In Spark RDDs and DataFrames are immutable, so to perform several operations on the data present in a DataFrame, it is transformed to a new DataFrame without modifying the existing DataFrame.

–> There are two types of Transformations:

1. Narrow Transformations: applies on a single partition, for example: filter(), map(), contains() can operate in single partition and no data exchange happens here between partitions.

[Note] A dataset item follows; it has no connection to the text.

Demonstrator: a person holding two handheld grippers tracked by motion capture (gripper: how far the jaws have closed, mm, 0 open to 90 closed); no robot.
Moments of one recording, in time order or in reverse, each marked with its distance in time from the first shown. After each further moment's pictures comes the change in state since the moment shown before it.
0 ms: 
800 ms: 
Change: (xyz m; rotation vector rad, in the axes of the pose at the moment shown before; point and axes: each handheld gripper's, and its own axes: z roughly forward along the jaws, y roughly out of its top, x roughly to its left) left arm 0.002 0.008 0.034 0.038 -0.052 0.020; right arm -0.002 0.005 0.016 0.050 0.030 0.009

2. Wide Transformations: applies on a multiple partitions, for example: groupBy(), reduceBy(), orderBy() requires to read other partitions and exchange data between partitions which is called shuffle and Spark has to write data to disk.

Lazy Evaluation

Both the above Narrow & Wide Transformation types are lazy in nature, means that until and unless any action is performed over these transformations the execution of all these transformations is delayed and Lazily evaluated. Due to this delay the Spark execution engine gets a whole view of all the chained transformations and ample time to optimize your query.

Actions

As Transformations don’t execute anything on their own, so to execute the chain of Transformations Spark needs some Actions to perform and triggers the Transformations.

Some examples of Actions are: count(), collect(), show(), save(), etc. to perform different operations like: to collect data of objects, show calculated data in a console, and write data to a file or target data sources.